> _Description of the task_:
Omit the images, then output each of the records below exactly.

> _Provided material_:

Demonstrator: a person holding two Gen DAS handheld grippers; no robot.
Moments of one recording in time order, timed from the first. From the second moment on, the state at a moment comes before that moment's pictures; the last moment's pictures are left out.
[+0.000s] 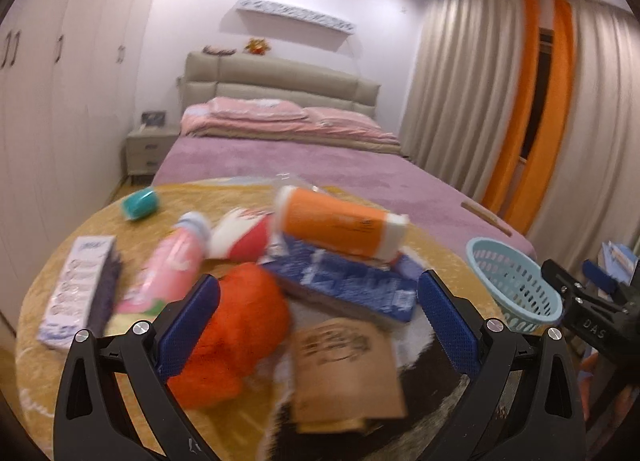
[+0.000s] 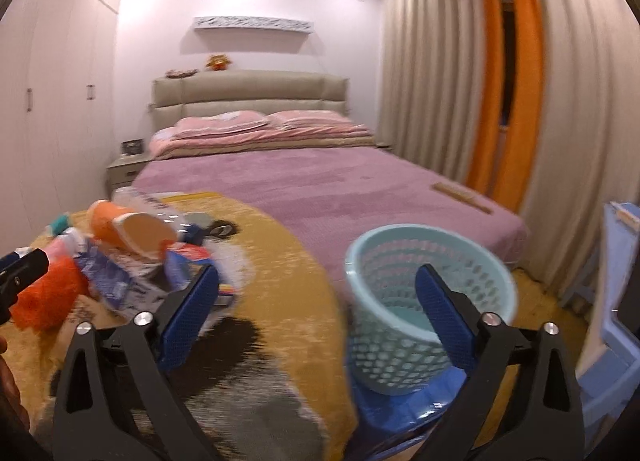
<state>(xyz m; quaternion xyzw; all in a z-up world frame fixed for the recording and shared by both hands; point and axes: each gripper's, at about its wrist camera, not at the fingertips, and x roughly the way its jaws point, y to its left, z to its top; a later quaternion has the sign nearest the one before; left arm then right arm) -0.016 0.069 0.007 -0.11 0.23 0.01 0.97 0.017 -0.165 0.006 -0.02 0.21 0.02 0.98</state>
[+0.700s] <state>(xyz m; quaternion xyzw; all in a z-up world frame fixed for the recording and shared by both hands) 0.000 0.052 -0.028 -0.10 0.38 -0.06 0.92 0.108 -0.117 -0.014 0.00 0.34 0.18 0.92</state>
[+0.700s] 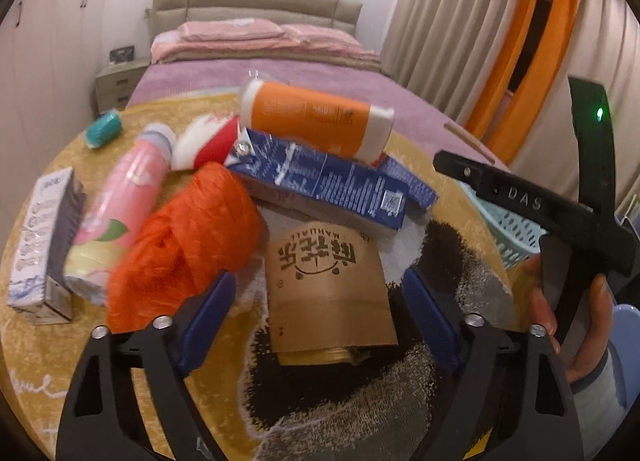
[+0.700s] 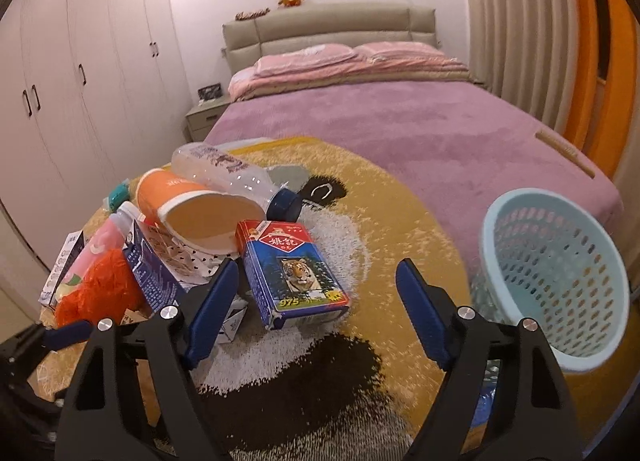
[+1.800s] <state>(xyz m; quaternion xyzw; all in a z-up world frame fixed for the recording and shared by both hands) -0.004 0.048 -0.026 -0.10 0.39 -0.04 0.91 0.136 -0.109 -0.044 0.00 0.41 0.20 0.89</state>
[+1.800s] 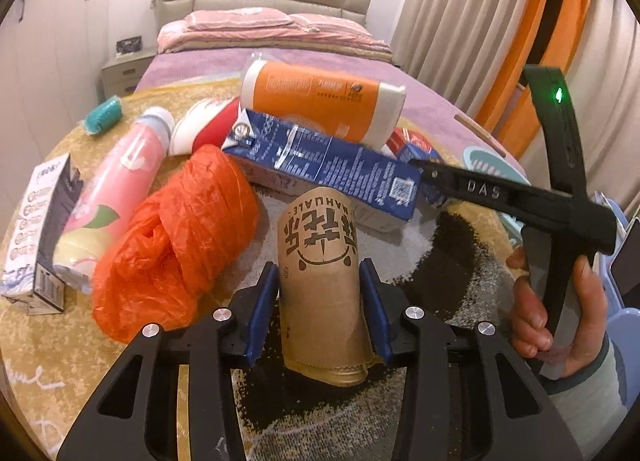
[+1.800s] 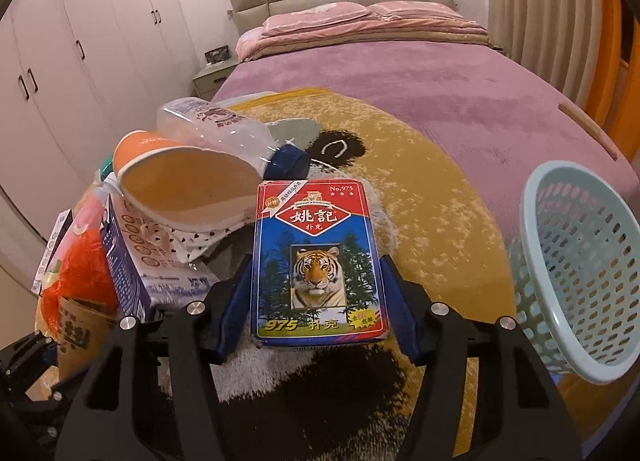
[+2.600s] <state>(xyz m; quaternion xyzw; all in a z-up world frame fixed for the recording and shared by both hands) 0.031 -0.055 0.045 -0.03 0.30 -0.15 0.94 0.104 -0.247 0.023 0.06 0.31 0.08 0.94</state>
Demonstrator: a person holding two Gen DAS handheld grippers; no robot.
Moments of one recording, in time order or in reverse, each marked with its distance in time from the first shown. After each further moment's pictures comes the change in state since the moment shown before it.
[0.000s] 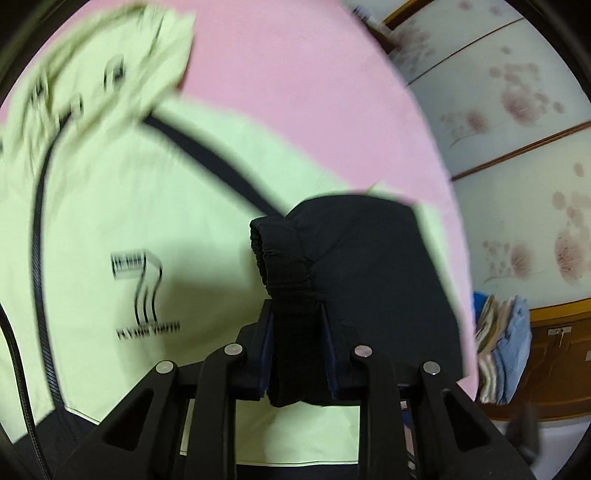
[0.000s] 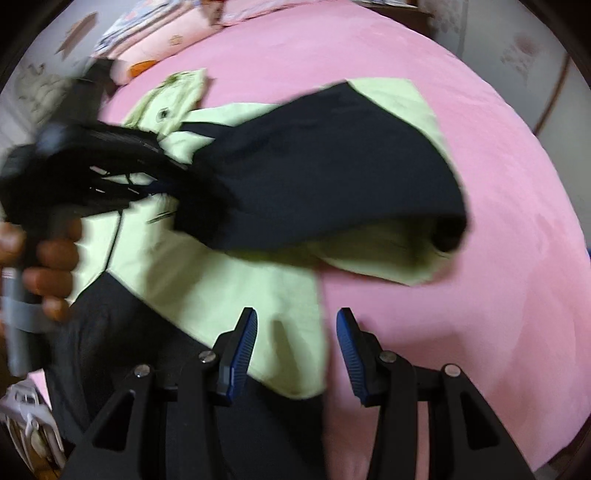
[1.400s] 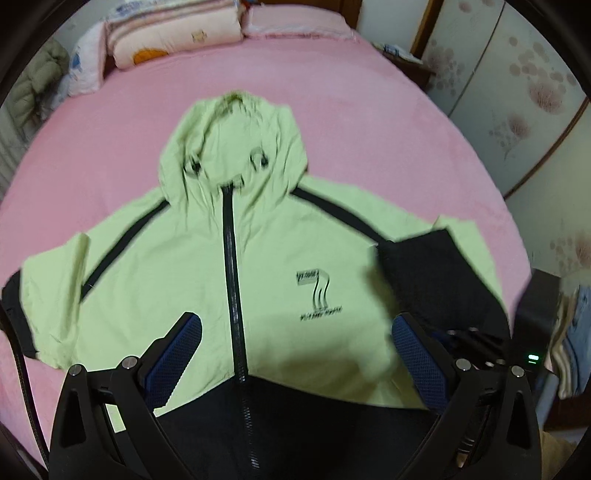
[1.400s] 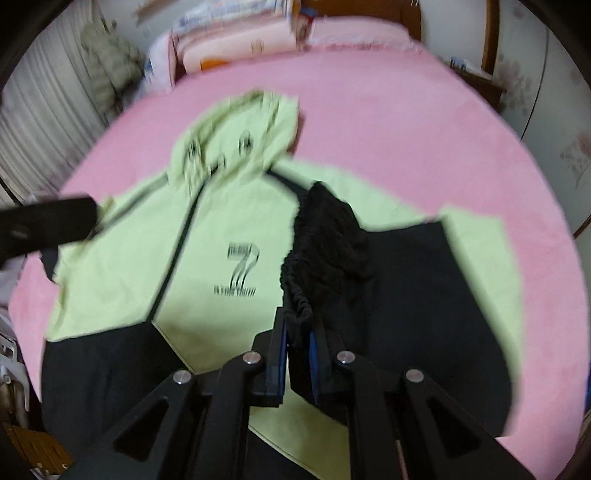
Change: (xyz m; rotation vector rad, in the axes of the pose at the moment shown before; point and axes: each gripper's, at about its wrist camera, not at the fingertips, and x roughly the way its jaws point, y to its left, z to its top) left arm -0.138 0.062 -0.030 0.103 -0.151 0.375; right arm 0.030 0.120 0.057 -0.301 -0.057 0.069
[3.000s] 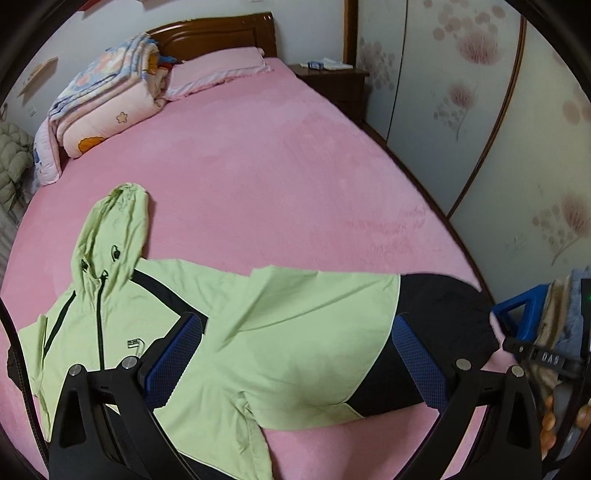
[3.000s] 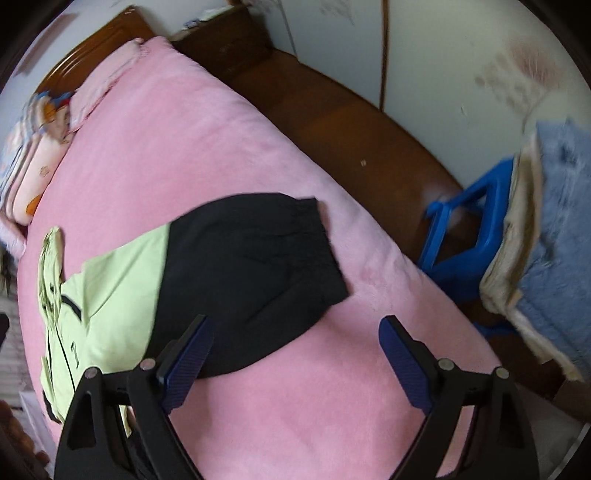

> _Output for this task_:
Demonstrator: a person holding two Gen DAS handheld grippers; no robot.
Moments of one recording in time order, timed from the first. From the second moment on, the state at a moment comes before that moment's pictures; the last moment's pictures are left out.
[+0.000s] 
[+0.000s] 
<state>(xyz m; quaternion xyzw; all in a z-up world frame fixed for the recording and shared by both hands; point and axes: each gripper's, at about its wrist camera, not at the fingertips, and x roughly the way its jaws point, y to its left, z to its top; a later quaternion has the sign nearest the one before; left arm then right arm) -0.016 0.069 0.007 -0.11 0.23 0.01 0.97 0.017 -0.165 0.006 -0.02 0.21 0.02 0.98</state>
[+0.700s] <state>(xyz m; quaternion xyzw; all in a z-up world frame fixed for the recording and shared by both hands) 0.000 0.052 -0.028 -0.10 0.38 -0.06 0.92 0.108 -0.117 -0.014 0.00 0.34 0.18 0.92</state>
[+0.700s] 
[+0.700s] 
[+1.800s] <state>(xyz m; quaternion xyzw; all in a z-up world frame fixed for the recording and shared by both hands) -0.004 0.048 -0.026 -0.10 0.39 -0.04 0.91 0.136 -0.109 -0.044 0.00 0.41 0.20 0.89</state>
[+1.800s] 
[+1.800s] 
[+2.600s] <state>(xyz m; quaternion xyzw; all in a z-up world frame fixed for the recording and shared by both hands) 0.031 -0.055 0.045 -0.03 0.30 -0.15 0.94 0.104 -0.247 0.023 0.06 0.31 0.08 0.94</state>
Demonstrator: a person holding two Gen DAS handheld grippers; no robot.
Moments of one recording, in time order or in reverse, each marked with its distance in time from the first shown. After each further moment's pictures comes the change in state since the moment shown before it.
[0.000s] 
[0.000s] 
[1.400s] 
[1.400s] 
Change: (xyz m; rotation vector rad, in the axes of the pose at the moment shown before; point and axes: each gripper's, at about its wrist camera, not at the fingertips, and x roughly the way its jaws point, y to its left, z to its top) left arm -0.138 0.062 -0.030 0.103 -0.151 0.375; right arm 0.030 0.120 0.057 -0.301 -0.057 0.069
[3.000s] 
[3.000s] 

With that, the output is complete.